Avaaz wasn’t alone, by the way. From a press release I learned from Greenpeace’s international climate politics officer Martin Kaiser: “Elmau delivered.” Also, from Greenpeace US Energy Campaign director Kelly Mitchell, “Leaders at the G7 meeting have put forward a powerful call to move the global economy away from fossil fuels and toward a renewable energy future. Heading into the Paris climate meeting this year, it’s a significant step toward securing a commitment to 100% renewable energy by 2050.”

Tell no lies, claim no easy victories. What I hope might happen is that in future Avaaz, Greenpeace and similar well-meaning activists might at least see it in their interest to tell the truth and intensify the battle against the leaders of the G7 (and the BRICS too) and especially against the corporations that yank their chains. Instead of Avaaz massaging the G7 elites for “sending an immediate signal to dirty and clean energy investors that will help accelerate the clean-energy boom we desperately need,” as if capitalism can solve the climate crisis, why not re-boot the power relations?

How about this wording, instead: “Since the G7 rulers finally recognise that fossil fuels must stay underground, duh!, but still fail to act decisively to that end, we in Avaaz condemn the politicians. We’ll redouble our efforts to target their biggest fossil investors. We’ll do so through not only divestment – achieved by small investor committees in wealthy Global North institutions – but now we’ll also turn Avaaz’s mighty 41-million strong listserve towards consumer boycotts of the corporations and especially the banks that have the most power over these G7-BRICS politicos. And we’ll get legal and media support for anyone blockading these firms, since the ‘necessity defence’ for civil disobedience is becoming much more vital to our world’s near-term survival. Even the Pope’s new climate Encyclical agrees.”
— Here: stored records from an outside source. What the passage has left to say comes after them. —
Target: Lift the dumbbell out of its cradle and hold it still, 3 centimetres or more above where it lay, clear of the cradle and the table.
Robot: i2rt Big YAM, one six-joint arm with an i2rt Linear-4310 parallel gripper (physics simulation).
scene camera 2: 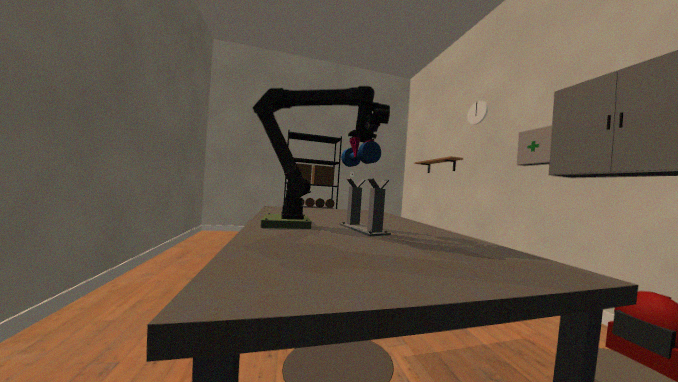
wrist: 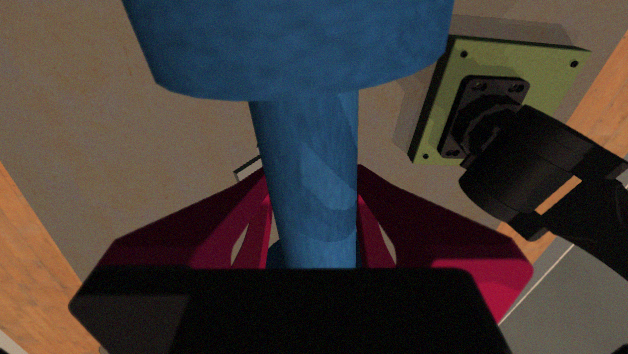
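Seen in the pictures: gripper, fingertip midpoint: (wrist: 313,176); arm's base, link origin: (scene camera 2: 292,217) (wrist: 476,118).
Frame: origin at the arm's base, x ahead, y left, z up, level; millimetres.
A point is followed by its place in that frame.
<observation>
The blue dumbbell (scene camera 2: 369,152) @[x 254, y -179, z 275 mm] (wrist: 300,50) @[x 260, y -151, z 319 mm] hangs in the air above its grey cradle (scene camera 2: 376,210) @[x 295, y -188, z 62 mm], with a visible gap between the dumbbell and the V-shaped tops of the two posts. It is well clear of the table (scene camera 2: 320,280) @[x 22, y -552, z -29 mm]. My gripper (scene camera 2: 354,150) @[x 252, y -86, z 265 mm] (wrist: 313,176) @[x 252, y -86, z 265 mm] has magenta fingers, one on each side of the dumbbell's handle, and is shut on it. In the wrist view one dumbbell head fills the top middle, and the other head is mostly hidden behind the black gripper body. A small edge of the cradle shows left of the handle there.
The green base plate (scene camera 2: 286,223) @[x -25, y -99, z -10 mm] (wrist: 545,80) @[x -73, y -57, z 0 mm] of the arm stands on the table, left of the cradle in the scene view. Behind the table stands a black shelf rack (scene camera 2: 315,137). Wall cabinets (scene camera 2: 590,127) hang at the right, and a red object (scene camera 2: 647,305) is at the lower right.
</observation>
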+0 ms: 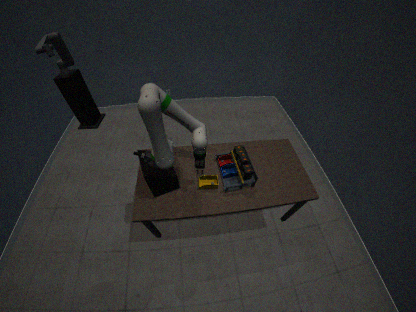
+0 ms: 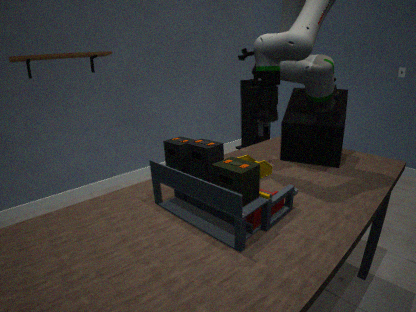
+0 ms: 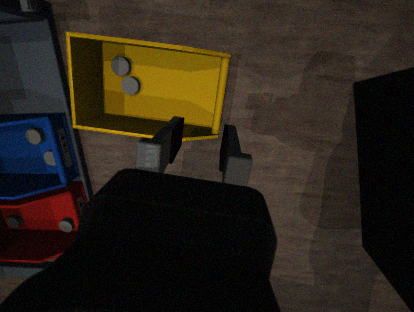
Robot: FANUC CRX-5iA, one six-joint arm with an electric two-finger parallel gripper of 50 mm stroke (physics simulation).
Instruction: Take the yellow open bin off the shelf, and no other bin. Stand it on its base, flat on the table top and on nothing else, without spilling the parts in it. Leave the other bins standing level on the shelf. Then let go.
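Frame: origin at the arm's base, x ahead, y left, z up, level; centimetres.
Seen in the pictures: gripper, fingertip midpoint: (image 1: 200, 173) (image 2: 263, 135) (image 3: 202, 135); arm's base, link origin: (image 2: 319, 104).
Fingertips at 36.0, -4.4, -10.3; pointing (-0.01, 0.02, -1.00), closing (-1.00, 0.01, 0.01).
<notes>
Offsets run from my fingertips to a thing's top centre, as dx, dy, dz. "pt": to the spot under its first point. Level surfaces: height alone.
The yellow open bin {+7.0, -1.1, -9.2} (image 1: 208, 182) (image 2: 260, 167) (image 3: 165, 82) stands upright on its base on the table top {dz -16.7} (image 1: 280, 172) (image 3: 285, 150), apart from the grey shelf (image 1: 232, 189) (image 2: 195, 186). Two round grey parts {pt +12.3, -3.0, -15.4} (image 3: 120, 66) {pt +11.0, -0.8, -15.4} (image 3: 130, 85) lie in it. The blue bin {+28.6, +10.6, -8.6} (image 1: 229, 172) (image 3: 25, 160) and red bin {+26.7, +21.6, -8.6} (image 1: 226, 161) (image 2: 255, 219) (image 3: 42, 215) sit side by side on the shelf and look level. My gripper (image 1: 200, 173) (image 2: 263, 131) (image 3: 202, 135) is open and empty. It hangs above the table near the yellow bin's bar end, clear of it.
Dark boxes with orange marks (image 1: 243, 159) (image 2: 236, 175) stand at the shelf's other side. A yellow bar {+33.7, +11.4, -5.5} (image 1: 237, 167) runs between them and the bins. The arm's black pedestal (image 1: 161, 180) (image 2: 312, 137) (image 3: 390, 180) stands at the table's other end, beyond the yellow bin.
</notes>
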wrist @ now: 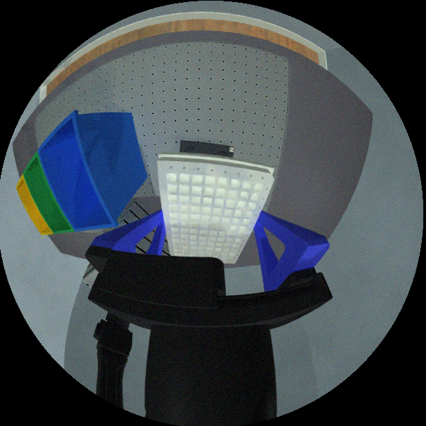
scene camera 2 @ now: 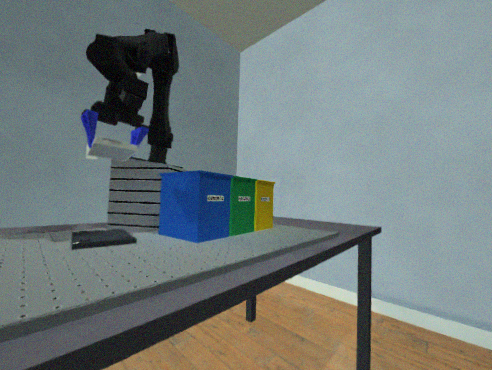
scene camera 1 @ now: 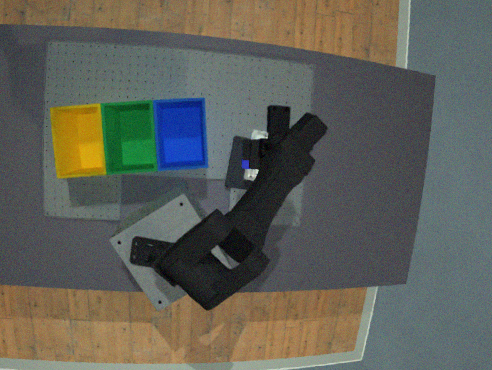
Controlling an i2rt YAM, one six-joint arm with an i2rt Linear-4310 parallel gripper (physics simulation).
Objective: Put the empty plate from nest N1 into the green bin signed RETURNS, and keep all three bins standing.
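Where they show: gripper, fingertip midpoint: (scene camera 2: 112,152); arm's base, origin of the base link: (scene camera 2: 156,165).
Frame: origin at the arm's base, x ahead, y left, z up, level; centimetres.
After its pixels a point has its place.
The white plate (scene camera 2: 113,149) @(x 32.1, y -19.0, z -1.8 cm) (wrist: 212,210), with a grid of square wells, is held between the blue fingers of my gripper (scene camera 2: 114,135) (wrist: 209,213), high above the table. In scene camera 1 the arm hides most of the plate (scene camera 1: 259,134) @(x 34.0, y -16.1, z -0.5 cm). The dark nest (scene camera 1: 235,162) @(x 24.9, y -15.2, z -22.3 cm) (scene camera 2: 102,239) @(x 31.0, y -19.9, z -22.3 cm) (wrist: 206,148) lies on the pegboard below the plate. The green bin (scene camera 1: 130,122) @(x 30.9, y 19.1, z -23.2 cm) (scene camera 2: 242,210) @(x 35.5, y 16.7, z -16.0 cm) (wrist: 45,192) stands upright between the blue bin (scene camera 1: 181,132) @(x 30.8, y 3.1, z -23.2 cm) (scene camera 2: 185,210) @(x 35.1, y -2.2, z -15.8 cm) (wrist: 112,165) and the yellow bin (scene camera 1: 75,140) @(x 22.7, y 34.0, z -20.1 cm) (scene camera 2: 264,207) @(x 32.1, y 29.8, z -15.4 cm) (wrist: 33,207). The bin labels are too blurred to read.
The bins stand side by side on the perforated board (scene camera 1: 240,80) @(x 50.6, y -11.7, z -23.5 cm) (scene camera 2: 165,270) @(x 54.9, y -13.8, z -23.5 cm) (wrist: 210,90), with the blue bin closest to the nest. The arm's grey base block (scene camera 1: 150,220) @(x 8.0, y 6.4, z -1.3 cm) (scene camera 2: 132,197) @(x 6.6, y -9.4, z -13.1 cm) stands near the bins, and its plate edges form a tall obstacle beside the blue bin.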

Wouldn’t that be a more satisfying and nutritious strategy than the climate junkfood email that millions just received from Avaaz? I really felt a little sick after consuming it. Surely Avaaz can see the merits of shifting the goalposts to the left each time they have a chance, and thus enhancing the climate justice struggle – not joining the G7 in a fatal climate snuggle.
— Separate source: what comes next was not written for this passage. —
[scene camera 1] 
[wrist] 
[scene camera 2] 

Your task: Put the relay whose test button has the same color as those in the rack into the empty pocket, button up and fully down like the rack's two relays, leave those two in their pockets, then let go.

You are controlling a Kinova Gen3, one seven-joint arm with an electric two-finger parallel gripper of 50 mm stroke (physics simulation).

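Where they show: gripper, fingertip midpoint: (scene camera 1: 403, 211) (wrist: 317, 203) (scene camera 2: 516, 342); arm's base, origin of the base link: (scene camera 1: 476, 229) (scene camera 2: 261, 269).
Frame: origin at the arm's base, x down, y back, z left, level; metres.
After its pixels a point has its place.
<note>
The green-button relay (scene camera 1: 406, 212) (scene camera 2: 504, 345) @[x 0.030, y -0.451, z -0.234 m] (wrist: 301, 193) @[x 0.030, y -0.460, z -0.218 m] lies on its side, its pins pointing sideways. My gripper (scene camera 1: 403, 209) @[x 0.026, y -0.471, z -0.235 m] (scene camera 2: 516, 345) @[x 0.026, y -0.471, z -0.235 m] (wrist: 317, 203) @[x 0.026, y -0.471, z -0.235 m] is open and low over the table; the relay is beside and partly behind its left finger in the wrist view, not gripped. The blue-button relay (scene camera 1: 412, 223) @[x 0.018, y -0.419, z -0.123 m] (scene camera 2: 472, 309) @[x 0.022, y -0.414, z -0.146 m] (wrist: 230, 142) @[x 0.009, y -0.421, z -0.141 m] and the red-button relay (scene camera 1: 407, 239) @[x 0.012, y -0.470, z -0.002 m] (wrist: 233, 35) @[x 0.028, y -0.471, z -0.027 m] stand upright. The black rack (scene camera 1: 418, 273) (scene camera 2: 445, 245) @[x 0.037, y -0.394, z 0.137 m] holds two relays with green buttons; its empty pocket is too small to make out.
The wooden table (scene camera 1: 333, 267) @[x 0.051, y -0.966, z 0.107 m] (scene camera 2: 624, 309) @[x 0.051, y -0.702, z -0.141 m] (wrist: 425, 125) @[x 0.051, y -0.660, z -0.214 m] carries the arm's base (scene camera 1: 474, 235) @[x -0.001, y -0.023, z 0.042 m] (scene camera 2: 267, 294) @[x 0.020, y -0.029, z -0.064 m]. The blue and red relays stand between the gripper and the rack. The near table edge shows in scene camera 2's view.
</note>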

Reposted from Triplecrisis with permission from the author, Patrick Bond, who is author of “Politics of Climate Justice” and director of the University of KwaZulu-Natal Centre for Civil Society.

1 Comment

  • A very timely critique by Patrick, and while I support disinvestment completely I think we should make taxing international shipping and aviation THE core demand in the streets of Paris.

    Int. shipping and aviation is one of the greatest emitting “countries” 6th place in the world. The tax revenue should go 100 % to the global South.
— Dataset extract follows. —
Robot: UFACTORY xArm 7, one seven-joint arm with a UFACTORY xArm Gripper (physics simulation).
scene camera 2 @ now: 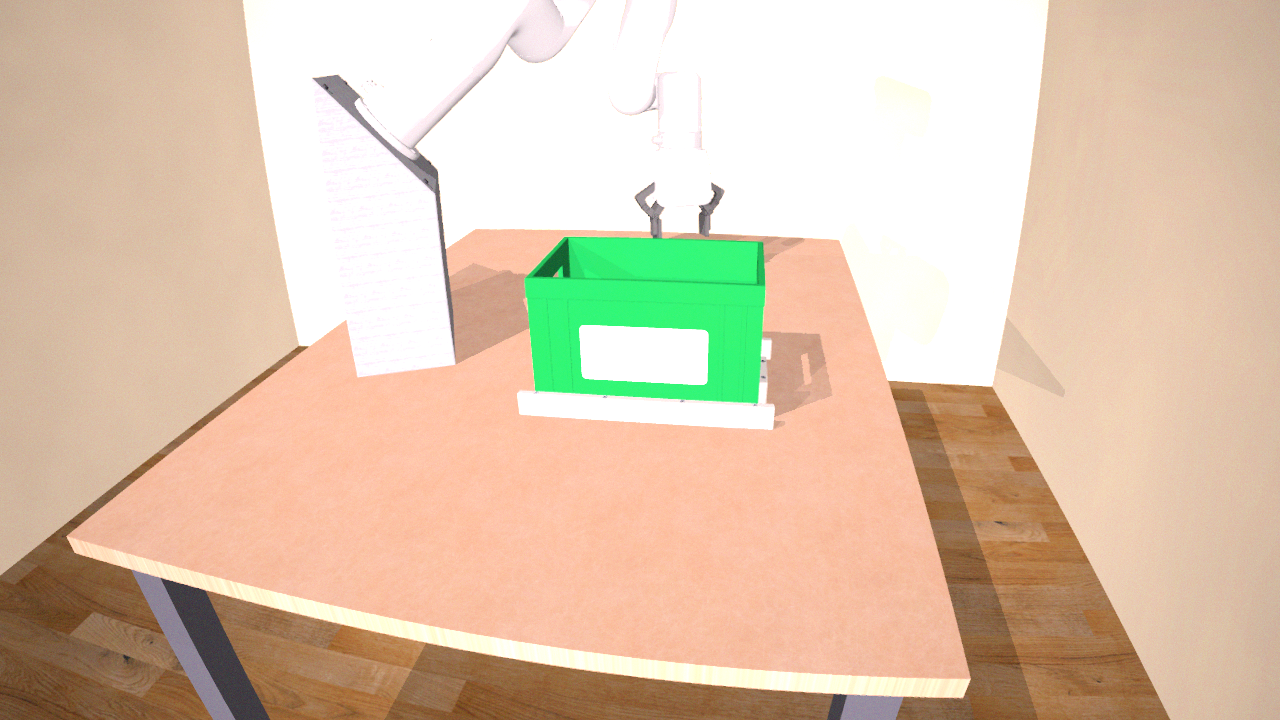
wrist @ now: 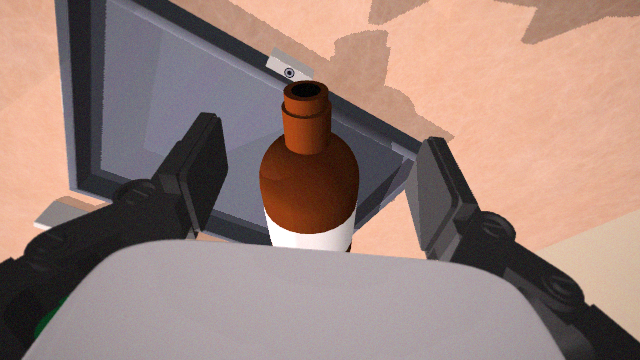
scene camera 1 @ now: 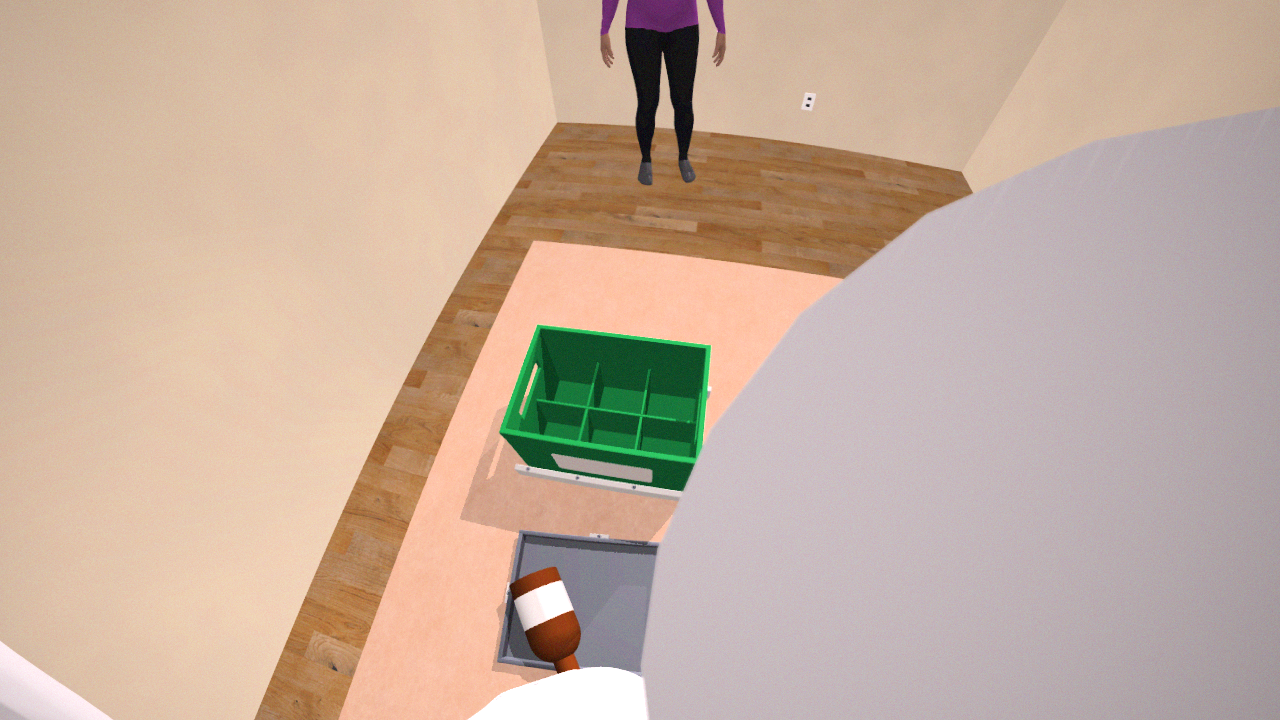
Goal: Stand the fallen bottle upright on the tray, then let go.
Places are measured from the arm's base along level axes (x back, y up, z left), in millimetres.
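Pixels of known places: gripper, between the fingertips: (scene camera 2: 680, 237) (wrist: 320, 152); arm's base, origin of its link: (scene camera 2: 385, 131).
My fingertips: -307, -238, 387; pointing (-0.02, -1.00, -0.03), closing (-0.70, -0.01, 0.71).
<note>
Ahead of a thing's pixels: the offset from my fingertips to its top centre, as dx, dy, dz.
The brown bottle with a white label {-52, -17, -55} (scene camera 1: 546, 617) (wrist: 308, 182) lies on its side on the grey tray {-21, -70, -110} (scene camera 1: 617, 582) (wrist: 82, 100). In scene camera 1 its base is near the tray's left wall, and its neck reaches over the near wall, where the white arm hides the mouth. My gripper (scene camera 2: 681, 228) (wrist: 320, 152) is open and empty. In the wrist view the bottle's shoulder and neck show between the two fingers with a gap on each side, and the gripper body hides its base. Scene camera 2 shows the gripper behind the crate; the bottle and tray do not show there.
A green crate with compartments {-114, +80, -376} (scene camera 1: 599, 446) (scene camera 2: 644, 291) stands beyond the tray, with white rails (scene camera 1: 554, 475) (scene camera 2: 644, 408) at its foot. A tall pale pedestal (scene camera 2: 393, 268) stands on the left in scene camera 2. A person (scene camera 1: 662, 80) stands past the table's far end.
</note>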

    The demand was outlined already in 2011 in a joint WWF and Oxfam report “Out of the bunker”, https://www.oxfam.org/sites/www.oxfam.org/files/bn-out-of-the-bunker-050911-en.pdf

    I think we should step up the demand in the following way: the tax could start at 25 USD but should increase by 1 USD per month for 5 years to come. This would rise enormous amounts of money to the global South and be the first real step towards anything deserving the name of “climate justice in practice”.

    The South would be reimbursed along with their imports by sea and air, either directly or through the Green Climate Fund on a project basis.

    I was in Paris at the coalitionclimat21 mobilizing conference this weekend (13-14th of June) – and there is a clear danger that there will be no concrete demand coming from the demonstrations in Paris. The organizers of the Paris mobilization, the Coalitionclimate21, must demand something concrete that the ruling elites could agree to if the pressure was big enough. Slogans like “System change – not climate change” – which was printed on all the plastic cups at the conference – is a good slogan, but to general, to “propagandistic” and is not “dangereous” for the ruling elite.

    Taxation of int. shipping and aviation is much more concrete, would be the first concrete sign of climate justice. It is an example of the kind of concrete demands we need to formulate.